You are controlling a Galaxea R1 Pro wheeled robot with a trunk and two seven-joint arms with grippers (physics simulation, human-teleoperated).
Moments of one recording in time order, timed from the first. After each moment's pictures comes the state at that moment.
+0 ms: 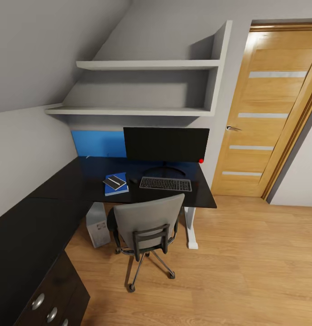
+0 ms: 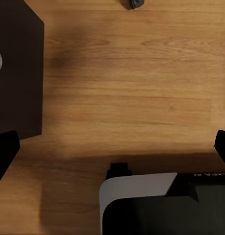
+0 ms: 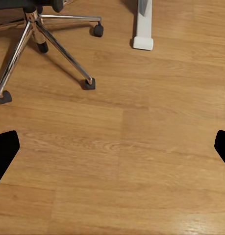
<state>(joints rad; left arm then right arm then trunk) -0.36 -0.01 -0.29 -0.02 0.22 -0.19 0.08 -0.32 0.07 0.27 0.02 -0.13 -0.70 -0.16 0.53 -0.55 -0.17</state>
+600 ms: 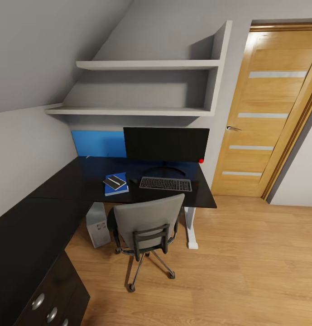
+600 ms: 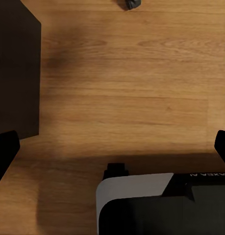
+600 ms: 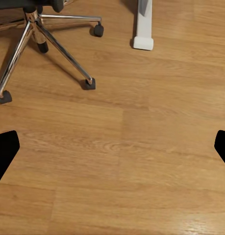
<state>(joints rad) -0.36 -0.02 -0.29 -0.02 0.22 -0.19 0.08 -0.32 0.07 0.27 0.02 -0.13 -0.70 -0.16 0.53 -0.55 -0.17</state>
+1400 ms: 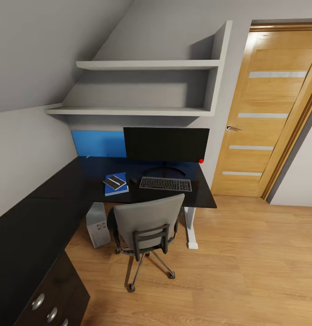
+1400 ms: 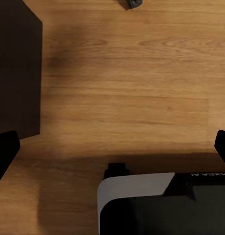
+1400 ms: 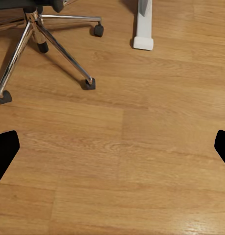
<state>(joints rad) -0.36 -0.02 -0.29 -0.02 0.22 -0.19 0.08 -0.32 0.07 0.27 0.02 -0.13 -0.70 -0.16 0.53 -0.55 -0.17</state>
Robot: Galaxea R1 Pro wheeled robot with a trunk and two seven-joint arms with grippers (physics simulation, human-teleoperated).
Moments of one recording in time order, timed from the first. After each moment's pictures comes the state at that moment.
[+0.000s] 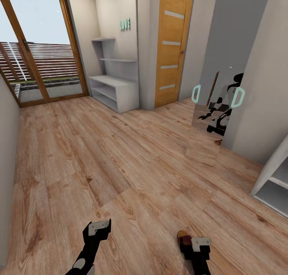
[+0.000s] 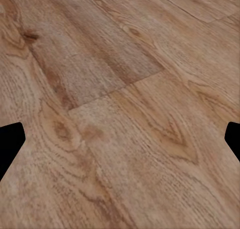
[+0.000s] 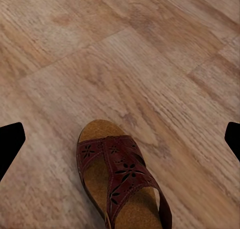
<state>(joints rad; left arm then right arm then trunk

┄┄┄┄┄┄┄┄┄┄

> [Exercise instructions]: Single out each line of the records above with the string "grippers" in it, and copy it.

> [Response area]:
You are controlling a Galaxea R1 Pro wheeled robot with a trunk and two seven-joint arms with grippers (physics simulation, human-teleoperated).
Robot: Galaxea R1 Pro wheeled robot with a trunk and two seven-joint arms with grippers (physics simulation, human-teleoperated).

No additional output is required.